Do You Believe in Magic? The Sense and Nonsense of Alternative Medicine. By Paul Offit, MD.
Harper Collins, New York, 2013.
ISBN: 978-0-06-222296-1.
336 pp. Hardcover, $26.99.
Dr. Paul Offit, a pediatrician and professor of vaccinology at the University of Pennsylvania, codeveloped a rotavirus vaccine that has saved hundreds of lives. His previous books Autism’s False Prophets and Deadly Choices examined the misinformation spread by the anti-vaccine movement following Andrew Wakefield’s infamous vaccine/autism study. Now he turns his attention to the field of alternative medicine with a new book, Do You Believe in Magic? The Sense and Nonsense of Alternative Medicine.
He explains why alternative therapies are popular: mainstream doctors are perceived as uncaring and dictatorial, offering unnatural remedies with intolerable side effects, while alternative healers provide natural remedies, comfort, and individual attention. But he warns that “natural” remedies mustn’t be given a free pass. Unless we hold all therapies to the same high standard of scientific proof, we risk being hoodwinked by healers who believe in magic.
Being a scientist, Offit’s approach was to review studies of various alternative treatments to see what worked. He found that most of them didn’t, and when they did work, it was how they worked that was surprising.
Offit is a wonderful storyteller who makes his message come alive. Each chapter is a story that grabs the reader’s interest and holds it. In the introduction, he tells us that when seven-year-old Joey Hofbauer was diagnosed with Hodgkin’s lymphoma, he had a 95 percent probability of cure with radiation and chemotherapy. His parents rejected the oncologist’s recommendations, and with the collusion of the courts they put him under the care of a psychiatrist who gave him Laetrile, coffee enemas, a “witch doctor’s diet,” and a mixture of other nonsensical treatments. Joey died riddled with cancer, and yet the psychiatrist went on to treat other patients the same way.

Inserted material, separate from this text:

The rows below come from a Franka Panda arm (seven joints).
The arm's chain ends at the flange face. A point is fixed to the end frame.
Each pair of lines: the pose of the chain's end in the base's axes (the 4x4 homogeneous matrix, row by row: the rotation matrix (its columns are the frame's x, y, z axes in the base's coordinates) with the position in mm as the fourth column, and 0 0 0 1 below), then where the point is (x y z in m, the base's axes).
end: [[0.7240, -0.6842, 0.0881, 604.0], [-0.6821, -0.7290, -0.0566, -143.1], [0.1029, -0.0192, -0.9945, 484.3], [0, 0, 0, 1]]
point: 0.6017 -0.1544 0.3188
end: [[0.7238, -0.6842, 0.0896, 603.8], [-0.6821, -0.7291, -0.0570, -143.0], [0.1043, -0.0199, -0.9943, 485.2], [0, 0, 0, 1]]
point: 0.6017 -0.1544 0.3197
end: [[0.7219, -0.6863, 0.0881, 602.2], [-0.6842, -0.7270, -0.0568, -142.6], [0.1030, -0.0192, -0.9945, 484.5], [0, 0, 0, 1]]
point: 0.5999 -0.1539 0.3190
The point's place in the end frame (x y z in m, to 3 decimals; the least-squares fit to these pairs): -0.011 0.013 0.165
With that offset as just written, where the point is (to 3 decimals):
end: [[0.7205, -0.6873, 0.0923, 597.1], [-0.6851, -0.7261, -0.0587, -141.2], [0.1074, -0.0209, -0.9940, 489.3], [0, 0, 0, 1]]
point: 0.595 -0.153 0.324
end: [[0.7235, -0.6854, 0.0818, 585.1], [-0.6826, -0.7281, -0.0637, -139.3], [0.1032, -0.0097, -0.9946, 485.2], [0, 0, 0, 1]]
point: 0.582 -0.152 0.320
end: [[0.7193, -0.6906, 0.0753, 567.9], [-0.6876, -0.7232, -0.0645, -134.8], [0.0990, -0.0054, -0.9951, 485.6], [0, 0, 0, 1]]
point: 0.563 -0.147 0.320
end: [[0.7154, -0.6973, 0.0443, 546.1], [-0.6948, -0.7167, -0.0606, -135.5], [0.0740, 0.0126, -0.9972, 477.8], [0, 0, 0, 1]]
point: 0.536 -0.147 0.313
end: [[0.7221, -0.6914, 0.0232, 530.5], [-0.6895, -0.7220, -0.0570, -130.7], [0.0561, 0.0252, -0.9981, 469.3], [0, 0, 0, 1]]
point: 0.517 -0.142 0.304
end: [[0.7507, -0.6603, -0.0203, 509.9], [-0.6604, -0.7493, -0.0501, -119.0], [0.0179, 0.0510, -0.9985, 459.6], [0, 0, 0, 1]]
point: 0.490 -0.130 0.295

One chapter features Dr. Oz, describing some of the believers in magic featured on his show. Another chapter tells the story of Linus Pauling’s unfortunate infatuation with vitamin C. Another tells how diet supplement industry lobbyists and colluding politicians neutered the FDA by passing the Diet Supplement Health and Education Act, allowing the marketing of products without any prior testing for safety or efficacy. He eviscerates Suzanne Somers for her anti-aging regimen and Jenny McCarthy for her crusade against vaccines. He reveals how a nonexistent disease, Chronic Lyme Disease, was invented and popularized and how the myth continues to harm patients. He builds on Steve Jobs’s flirtation with alternative treatments for his pancreatic cancer to cover the larger story of bogus cancer cures, from shark cartilage to Krebiozen to Gerson therapy. A separate chapter is devoted to Stanislaw Burzynski, the “anti-neoplaston” cancer doctor who charges patients exorbitantly to be subjects in experiments that never seem to get published and who claims huge success rates that have never been confirmed when independent reviewers have looked at his cases. And then there’s Rashid Buttar, who mistreated thousands of autistic children and cancer patients with useless (and potentially harmful) chelation therapy; and all the medical board did was order him to provide a consent form advising patients that his treatments were unproven.

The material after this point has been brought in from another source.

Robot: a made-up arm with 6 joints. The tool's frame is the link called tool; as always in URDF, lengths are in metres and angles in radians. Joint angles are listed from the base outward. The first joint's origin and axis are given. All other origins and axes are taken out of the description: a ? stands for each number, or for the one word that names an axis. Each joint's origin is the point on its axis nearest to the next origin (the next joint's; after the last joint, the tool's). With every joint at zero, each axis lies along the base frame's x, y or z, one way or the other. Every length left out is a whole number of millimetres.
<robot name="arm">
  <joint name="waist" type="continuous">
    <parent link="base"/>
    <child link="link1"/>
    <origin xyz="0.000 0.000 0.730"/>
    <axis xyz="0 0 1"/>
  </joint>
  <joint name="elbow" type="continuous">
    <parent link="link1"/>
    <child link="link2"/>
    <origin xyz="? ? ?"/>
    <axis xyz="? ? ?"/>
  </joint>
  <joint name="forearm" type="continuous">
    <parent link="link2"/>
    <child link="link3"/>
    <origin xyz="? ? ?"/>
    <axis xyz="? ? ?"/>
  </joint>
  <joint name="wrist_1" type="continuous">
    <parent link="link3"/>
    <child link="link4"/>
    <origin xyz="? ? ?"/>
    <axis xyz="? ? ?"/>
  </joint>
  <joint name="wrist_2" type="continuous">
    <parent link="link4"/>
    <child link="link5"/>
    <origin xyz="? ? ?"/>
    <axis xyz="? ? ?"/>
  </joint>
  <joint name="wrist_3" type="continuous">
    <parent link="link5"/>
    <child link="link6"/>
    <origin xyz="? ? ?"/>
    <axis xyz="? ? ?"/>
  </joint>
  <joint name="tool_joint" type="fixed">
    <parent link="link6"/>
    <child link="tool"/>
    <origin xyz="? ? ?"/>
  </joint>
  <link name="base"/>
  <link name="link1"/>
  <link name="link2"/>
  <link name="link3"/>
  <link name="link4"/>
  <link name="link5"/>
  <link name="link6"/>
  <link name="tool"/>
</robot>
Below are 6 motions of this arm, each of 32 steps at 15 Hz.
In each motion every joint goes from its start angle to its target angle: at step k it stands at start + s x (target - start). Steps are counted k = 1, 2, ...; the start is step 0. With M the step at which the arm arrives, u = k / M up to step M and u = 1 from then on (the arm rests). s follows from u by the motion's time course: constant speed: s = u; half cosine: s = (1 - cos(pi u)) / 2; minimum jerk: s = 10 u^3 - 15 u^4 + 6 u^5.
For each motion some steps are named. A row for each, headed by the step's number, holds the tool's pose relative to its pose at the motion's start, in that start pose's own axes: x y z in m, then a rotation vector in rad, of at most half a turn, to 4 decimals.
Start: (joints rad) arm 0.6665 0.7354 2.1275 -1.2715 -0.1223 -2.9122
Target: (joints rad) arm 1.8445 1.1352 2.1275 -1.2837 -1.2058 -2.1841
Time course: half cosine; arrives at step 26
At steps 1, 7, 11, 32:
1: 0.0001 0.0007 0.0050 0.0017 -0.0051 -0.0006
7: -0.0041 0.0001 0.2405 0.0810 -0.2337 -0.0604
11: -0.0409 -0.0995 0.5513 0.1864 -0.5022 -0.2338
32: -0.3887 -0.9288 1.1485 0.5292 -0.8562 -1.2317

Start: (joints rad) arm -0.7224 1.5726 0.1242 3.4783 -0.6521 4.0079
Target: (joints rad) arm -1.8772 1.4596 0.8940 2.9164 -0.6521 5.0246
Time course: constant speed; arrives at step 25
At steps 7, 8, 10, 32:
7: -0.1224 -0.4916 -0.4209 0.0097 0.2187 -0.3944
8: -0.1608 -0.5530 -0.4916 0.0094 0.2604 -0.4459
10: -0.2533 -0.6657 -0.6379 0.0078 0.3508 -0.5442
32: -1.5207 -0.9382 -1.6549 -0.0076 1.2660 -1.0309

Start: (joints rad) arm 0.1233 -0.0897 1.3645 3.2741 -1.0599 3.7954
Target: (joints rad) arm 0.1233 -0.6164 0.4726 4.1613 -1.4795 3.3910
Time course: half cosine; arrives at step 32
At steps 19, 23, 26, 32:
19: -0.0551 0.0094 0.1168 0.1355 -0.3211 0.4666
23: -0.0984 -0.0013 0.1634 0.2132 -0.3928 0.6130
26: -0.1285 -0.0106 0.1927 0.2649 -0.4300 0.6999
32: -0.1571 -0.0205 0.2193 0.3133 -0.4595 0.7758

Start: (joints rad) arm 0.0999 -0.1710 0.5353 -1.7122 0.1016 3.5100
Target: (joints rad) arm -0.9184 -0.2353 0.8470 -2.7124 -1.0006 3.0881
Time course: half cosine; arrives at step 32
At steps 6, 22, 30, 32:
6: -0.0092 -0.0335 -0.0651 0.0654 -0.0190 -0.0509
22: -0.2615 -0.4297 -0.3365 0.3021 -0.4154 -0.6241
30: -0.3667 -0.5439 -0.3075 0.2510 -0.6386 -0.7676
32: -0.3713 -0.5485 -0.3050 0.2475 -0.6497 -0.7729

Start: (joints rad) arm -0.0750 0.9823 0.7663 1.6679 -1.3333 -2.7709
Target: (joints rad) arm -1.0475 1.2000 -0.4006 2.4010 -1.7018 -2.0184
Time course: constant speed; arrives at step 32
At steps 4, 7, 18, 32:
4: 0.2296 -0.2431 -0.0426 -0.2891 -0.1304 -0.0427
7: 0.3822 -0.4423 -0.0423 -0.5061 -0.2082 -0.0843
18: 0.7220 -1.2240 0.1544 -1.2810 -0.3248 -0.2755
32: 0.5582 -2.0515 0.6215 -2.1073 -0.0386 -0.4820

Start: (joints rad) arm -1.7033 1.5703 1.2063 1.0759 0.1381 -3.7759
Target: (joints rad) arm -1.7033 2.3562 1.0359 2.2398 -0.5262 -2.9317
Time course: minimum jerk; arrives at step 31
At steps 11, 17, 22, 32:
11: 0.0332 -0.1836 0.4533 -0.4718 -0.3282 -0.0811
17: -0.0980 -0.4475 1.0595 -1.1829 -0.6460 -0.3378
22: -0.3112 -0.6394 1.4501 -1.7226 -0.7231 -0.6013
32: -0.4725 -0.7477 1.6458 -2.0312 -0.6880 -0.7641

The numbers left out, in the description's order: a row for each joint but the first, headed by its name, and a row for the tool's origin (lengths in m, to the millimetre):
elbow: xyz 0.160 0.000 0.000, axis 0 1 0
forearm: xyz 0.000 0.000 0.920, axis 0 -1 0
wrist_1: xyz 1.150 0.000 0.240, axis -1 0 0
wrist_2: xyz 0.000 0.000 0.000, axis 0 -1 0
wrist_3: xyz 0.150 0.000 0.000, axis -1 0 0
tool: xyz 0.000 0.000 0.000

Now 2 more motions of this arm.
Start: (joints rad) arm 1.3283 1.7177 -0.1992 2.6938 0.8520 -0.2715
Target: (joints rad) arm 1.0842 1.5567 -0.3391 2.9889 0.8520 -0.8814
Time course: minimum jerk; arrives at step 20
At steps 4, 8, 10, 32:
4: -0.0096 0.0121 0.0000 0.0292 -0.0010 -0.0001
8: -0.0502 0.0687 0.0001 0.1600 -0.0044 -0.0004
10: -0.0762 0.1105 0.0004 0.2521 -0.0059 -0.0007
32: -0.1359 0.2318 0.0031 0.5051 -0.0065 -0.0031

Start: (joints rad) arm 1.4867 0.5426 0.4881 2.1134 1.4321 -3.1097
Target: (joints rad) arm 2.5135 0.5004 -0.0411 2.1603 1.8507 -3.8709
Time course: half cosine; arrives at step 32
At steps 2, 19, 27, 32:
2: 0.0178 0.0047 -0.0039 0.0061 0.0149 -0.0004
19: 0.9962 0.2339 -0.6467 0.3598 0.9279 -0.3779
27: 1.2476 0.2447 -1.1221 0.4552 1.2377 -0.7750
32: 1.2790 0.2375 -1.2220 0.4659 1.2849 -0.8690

Offit explains why alternative medicine is so seductive and how patients and doctors can be misled by the placebo effect and can misinterpret the meaning of their observations. Instead of railing against alternative medicine as a whole, he thinks some of it has a certain value as “placebo medicine.” He draws a line where alternative medicine crosses over into quackery:
• Recommending against conventional therapies that are helpful. (He mentions Andrew Weil, Joe Mercola, chiropractors, Deepak Chopra, and others as guilty of that sin.)

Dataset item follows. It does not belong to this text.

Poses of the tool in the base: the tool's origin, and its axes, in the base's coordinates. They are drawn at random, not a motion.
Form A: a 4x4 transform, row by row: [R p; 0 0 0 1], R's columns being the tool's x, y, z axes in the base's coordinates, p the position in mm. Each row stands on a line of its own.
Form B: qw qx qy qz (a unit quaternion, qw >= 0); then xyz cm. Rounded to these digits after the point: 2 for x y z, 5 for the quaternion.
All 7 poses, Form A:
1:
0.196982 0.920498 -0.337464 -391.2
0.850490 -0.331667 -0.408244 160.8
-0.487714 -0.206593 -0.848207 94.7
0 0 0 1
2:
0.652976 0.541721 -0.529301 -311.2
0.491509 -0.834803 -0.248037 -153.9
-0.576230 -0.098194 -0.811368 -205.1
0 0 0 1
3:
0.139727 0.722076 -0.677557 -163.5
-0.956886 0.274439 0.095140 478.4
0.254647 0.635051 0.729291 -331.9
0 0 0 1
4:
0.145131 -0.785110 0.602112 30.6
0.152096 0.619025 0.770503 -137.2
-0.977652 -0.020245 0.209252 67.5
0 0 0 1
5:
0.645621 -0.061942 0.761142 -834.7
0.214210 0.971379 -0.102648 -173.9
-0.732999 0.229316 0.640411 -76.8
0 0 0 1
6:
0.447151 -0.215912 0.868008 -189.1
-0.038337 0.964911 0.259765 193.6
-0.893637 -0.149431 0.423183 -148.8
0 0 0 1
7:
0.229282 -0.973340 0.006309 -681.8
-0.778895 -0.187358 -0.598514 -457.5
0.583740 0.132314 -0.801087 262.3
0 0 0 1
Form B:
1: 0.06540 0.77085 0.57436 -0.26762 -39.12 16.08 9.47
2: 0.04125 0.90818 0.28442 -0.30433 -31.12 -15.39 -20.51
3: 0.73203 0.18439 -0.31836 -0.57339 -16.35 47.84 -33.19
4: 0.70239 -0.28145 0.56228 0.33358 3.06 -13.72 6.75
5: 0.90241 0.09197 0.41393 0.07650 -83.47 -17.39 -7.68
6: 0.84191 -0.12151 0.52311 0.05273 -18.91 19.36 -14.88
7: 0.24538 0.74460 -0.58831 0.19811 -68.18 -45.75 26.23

• Promoting potentially harmful therapies without adequate warning.
• Draining patients’ bank accounts.
• Promoting magical thinking. It isn’t harmless, and it encourages scientific illiteracy.
The subject is one I know a lot about, so I didn’t expect any surprises. Nevertheless, he surprised me with back stories and intriguing details I had not known. I knew Suzanne Somers used bioidentical hormones, but I didn’t know about all of the forty-seven other remedies she uses, or that she rubs glutathione into the skin over her liver to stimulate it. His explanation of the political machinations behind the FDA and diet supplement laws is the best I have read. He gives a wealth of interesting information while providing incisive insights into why patients and doctors do what they do.
Those who are put off by the hostility of other authors toward alternative medicine may be receptive to Offit’s approach, since he thinks there is a place for alternative medicine (if only as placebo medicine). The book is well worth reading, whether you know a little or a lot about alternative medicine and whether you believe in magic or not.